____ Records provided
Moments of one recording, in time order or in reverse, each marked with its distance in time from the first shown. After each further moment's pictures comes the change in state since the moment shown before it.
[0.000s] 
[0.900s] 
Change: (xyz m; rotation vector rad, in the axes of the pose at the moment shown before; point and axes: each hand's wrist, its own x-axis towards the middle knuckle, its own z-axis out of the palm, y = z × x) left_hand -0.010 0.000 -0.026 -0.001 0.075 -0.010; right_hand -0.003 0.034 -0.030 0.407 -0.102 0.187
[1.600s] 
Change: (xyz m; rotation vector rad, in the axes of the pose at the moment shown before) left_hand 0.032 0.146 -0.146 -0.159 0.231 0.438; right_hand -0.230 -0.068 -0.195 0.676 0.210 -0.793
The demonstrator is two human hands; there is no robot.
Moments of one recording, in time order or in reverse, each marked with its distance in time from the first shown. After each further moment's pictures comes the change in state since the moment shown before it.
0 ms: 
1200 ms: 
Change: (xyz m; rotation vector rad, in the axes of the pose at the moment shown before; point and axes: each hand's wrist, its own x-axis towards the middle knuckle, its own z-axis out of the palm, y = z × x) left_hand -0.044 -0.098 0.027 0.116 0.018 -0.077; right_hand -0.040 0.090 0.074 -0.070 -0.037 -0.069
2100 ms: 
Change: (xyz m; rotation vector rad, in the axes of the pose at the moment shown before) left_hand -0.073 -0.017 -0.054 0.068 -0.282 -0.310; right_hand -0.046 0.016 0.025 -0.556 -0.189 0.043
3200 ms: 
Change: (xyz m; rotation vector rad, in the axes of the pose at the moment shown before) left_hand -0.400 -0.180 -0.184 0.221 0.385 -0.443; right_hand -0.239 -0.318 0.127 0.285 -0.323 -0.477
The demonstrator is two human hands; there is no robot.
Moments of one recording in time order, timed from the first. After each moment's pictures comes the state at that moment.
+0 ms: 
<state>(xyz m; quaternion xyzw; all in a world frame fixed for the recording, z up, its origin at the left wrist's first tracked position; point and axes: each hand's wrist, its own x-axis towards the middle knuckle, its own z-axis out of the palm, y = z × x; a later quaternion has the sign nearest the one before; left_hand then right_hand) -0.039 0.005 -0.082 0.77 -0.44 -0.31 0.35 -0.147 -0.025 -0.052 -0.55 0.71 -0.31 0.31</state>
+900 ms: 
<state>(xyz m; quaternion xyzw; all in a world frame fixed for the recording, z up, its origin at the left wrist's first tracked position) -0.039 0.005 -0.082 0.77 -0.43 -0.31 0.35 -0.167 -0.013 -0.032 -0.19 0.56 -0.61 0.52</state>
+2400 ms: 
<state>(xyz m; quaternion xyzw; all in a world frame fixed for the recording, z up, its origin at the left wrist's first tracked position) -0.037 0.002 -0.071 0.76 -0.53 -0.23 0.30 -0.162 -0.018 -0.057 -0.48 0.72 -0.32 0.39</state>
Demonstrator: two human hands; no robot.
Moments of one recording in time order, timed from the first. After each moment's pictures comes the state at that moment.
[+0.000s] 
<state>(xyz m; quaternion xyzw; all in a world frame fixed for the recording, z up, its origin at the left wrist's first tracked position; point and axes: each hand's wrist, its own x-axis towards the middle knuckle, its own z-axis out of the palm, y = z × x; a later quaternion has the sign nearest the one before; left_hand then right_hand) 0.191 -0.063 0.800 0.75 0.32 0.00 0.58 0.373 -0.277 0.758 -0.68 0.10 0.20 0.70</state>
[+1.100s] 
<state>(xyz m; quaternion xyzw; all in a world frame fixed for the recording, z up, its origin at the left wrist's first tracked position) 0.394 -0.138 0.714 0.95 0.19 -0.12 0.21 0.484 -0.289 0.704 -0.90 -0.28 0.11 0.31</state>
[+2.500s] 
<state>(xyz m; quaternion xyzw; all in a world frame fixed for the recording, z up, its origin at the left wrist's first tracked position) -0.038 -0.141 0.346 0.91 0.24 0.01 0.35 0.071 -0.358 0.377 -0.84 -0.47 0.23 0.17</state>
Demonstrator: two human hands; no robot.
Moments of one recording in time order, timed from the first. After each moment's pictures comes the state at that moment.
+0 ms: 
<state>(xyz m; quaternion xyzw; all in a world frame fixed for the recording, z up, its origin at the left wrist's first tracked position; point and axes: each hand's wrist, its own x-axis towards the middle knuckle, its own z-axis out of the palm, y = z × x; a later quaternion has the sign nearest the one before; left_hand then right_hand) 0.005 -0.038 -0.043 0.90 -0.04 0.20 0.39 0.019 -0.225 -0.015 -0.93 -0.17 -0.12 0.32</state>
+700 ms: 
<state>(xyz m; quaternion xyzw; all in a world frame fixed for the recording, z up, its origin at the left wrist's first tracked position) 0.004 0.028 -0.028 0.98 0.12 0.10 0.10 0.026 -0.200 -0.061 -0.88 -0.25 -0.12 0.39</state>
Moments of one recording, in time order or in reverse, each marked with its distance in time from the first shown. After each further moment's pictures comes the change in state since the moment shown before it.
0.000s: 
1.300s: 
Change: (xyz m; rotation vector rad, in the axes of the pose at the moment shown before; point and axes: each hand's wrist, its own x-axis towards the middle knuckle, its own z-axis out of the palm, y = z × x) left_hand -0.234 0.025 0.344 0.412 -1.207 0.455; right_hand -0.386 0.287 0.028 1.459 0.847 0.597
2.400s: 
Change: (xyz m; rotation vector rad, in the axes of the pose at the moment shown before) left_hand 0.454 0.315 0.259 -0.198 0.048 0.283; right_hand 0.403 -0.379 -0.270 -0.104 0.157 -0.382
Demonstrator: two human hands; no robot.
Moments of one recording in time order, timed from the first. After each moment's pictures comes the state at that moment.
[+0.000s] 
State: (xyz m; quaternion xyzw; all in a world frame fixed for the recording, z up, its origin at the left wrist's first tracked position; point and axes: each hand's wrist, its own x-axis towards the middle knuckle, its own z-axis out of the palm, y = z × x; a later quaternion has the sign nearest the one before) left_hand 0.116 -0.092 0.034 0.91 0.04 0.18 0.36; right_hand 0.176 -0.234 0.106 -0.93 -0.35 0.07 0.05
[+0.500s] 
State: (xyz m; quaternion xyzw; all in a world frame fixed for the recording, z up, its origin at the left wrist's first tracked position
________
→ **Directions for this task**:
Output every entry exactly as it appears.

→ **Result of this exercise**:
Moments of one recording, in time order or in reverse, each marked with its distance in time from the first shown. After each further moment's pictures comes the change in state since the moment shown before it.
[0.000s] 
[0.900s] 
Change: (xyz m; rotation vector rad, in the axes of the pose at the moment shown before; point and axes: each hand's wrist, its own x-axis towards the middle knuckle, its own z-axis out of the palm, y = z × x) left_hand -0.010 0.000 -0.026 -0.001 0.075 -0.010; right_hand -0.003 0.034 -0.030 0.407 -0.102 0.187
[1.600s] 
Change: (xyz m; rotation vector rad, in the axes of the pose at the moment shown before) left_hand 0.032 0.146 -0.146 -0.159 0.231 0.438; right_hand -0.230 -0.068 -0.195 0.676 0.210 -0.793
The demonstrator is two human hands; there is no robot.
Moments of one recording, in time order or in reverse, each marked with its distance in time from the first shown. After each further moment's pictures comes the change in state since the moment shown before it.
0 ms: 
1200 ms: 
Change: (xyz m; rotation vector rad, in the axes of the pose at the moment shown before; point and axes: each hand's wrist, its own x-axis towards the middle knuckle, its own z-axis out of the palm, y = z × x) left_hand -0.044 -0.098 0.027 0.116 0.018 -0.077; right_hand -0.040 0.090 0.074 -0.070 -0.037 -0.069
2100 ms: 
Change: (xyz m; rotation vector rad, in the axes of the pose at the moment shown before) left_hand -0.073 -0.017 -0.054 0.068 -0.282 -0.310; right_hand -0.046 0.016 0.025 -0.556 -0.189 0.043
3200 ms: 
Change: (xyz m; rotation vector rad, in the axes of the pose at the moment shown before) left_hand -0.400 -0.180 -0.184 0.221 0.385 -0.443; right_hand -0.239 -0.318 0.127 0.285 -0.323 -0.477
The demonstrator is two human hands; there is no robot.
Moments of one recording in time order, timed from the first. After each moment's pictures comes the state at that moment.
+0 ms: 
<state>(xyz m; quaternion xyzw; all in a world frame fixed for the recording, z up, its origin at the left wrist's first tracked position; point and axes: each hand's wrist, its own x-axis towards the middle knuckle, its own z-axis out of the palm, y = z × x; a later quaternion has the sign nearest the one before; left_hand then right_hand) -0.039 0.005 -0.082 0.77 -0.44 -0.31 0.35 -0.147 -0.025 -0.052 -0.55 0.71 -0.31 0.31</state>
+900 ms: 
<state>(xyz m; quaternion xyzw; all in a world frame fixed for the recording, z up, its origin at the left wrist's first tracked position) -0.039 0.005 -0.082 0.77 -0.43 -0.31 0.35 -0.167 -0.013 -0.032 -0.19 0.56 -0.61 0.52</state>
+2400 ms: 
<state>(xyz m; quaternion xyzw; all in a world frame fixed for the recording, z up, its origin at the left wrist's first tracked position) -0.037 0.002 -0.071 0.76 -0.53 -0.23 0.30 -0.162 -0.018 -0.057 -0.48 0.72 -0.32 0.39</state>
Demonstrator: two human hands; no robot.
Moments of one recording in time order, timed from the first. After each moment's pictures comes the state at that moment.
[+0.000s] 
<state>(xyz m; quaternion xyzw; all in a world frame fixed for the recording, z up, its origin at the left wrist's first tracked position; point and axes: each hand's wrist, its own x-axis towards the middle knuckle, its own z-axis out of the palm, y = z × x; a later quaternion has the sign nearest the one before; left_hand then right_hand) 0.191 -0.063 0.800 0.75 0.32 0.00 0.58 0.373 -0.277 0.758 -0.68 0.10 0.20 0.70</state>
[+1.100s] 
<state>(xyz m; quaternion xyzw; all in a world frame fixed for the recording, z up, its origin at the left wrist's first tracked position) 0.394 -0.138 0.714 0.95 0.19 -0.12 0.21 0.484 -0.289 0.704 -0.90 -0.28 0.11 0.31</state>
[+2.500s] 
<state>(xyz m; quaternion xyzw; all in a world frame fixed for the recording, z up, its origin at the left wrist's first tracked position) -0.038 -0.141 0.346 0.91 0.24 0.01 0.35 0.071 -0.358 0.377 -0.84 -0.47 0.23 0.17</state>
Demonstrator: two human hands; no robot.
Moments of one recording in time order, timed from the first. After each moment's pictures comes the state at that moment.
+0 ms: 
<state>(xyz m; quaternion xyzw; all in a world frame fixed for the recording, z up, its origin at the left wrist's first tracked position; point and axes: each hand's wrist, its own x-axis towards the middle knuckle, its own z-axis out of the palm, y = z × x; a later quaternion has the sign nearest the one before; left_hand then right_hand) 0.005 -0.038 -0.043 0.90 -0.04 0.20 0.39 0.019 -0.225 -0.015 -0.93 -0.17 -0.12 0.32</state>
+700 ms: 
<state>(xyz m; quaternion xyzw; all in a world frame fixed for the recording, z up, its origin at the left wrist's first tracked position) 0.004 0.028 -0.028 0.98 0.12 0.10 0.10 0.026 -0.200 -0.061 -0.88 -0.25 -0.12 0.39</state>
Moments of one recording, in time order or in reverse, each marked with its distance in time from the first shown. After each further moment's pictures comes the change in state since the moment shown before it.
0.000s: 
1.300s: 
Change: (xyz m; rotation vector rad, in the axes of the pose at the moment shown before; point and axes: each hand's wrist, its own x-axis towards the middle knuckle, its own z-axis out of the palm, y = z × x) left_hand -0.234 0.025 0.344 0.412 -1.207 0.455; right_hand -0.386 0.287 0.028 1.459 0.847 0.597
2.400s: 
Change: (xyz m; rotation vector rad, in the axes of the pose at the moment shown before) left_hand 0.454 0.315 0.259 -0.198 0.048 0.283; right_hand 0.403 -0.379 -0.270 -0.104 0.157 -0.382
Demonstrator: two human hands; no robot.
Moments of one recording in time order, timed from the first. After each moment's pictures comes the state at that moment.
[+0.000s] 
State: (xyz m; quaternion xyzw; all in a world frame fixed for the recording, z up, its origin at the left wrist's first tracked position; point and axes: each hand's wrist, its own x-axis towards the middle knuckle, its own z-axis out of the palm, y = z × x; a later quaternion has the sign nearest the one before) left_hand 0.116 -0.092 0.034 0.91 0.04 0.18 0.36; right_hand 0.176 -0.234 0.106 -0.93 -0.35 0.07 0.05
[+0.500s] 
State: (xyz m; quaternion xyzw; all in a world frame fixed for the recording, z up, its origin at the left wrist's first tracked position

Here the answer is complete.